These hyper-realistic mannequins are designed to facilitate image quality evaluation, each having a specified spectral response for skin tone and all the details of a real human face.
Due to the static nature of these mannequins (compared to a real person who moves), test scenes using these mannequins are absolutely identical, making resulting measurements repeatable and reliable. Further, using a mannequin can save precious testing time for a lab operator. We have three models of mannequin, each with a different skin tone. We test and measure each realistic head in our labs before shipping to ensure the same quality, and assign each mannequin a unique identification number to facilitate high traceability.
General specifications:
- Material: Polyurethane foam, proprietary skin-like pigmentation, silicon, real hair, glass eyes
- 3 standard skin-tones available (custom on request)
- Support trolley: SUPPORT_REALMAN
- Motorized rotation system: ROT_REALMAN_001
AI measurements on Realistic Mannequins
Each mannequin is a highly-repeatable hyper-realistic stand-in for a human model, accurate down to the finest details of their features and the spectral response of their skin. These mannequins can be used by themselves or integrated in more complex setups.
The resulting images can be evaluated perceptually for many image quality attributes, and the high degree of repeatability also allows objective measurements, such as the exposure on the face, and AI-based metrics, such as the preservation of details. The preservation of detail metric focuses on specific details of each mannequin. For Eugene, the details are best appreciated on his thick beard.

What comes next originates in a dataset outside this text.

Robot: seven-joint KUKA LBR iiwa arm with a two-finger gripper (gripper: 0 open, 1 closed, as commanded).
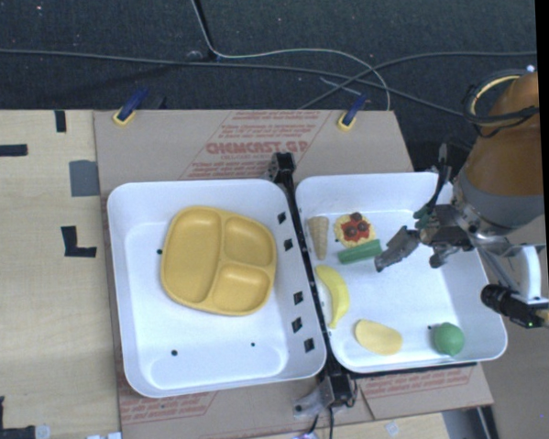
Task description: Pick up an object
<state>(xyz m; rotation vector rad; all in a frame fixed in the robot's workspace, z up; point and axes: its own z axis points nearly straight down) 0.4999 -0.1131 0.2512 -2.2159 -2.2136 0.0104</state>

Eugene’s ROI of Detail Preservation Metric
Sienna’s ROI of Detail Preservation Metric
Diana’s ROI of Detail Preservation Metric
Our automatic metric relies on a convolutional neural network (CNN) that reproduces in less than a second detail preservation perceptual analysis of a quality expert through their human visual system. The results are provided in a perceptual scale quantified in just-objectionable differences, or JOD, which has a very straight-forward interpretation: a difference of one unit in the metric results of two images means that 75% of the observers will be able to see a difference in the level of detail of the two images. These tools can integrate or replace perceptual analysis thus speeding up considerably the time to complete an evaluation.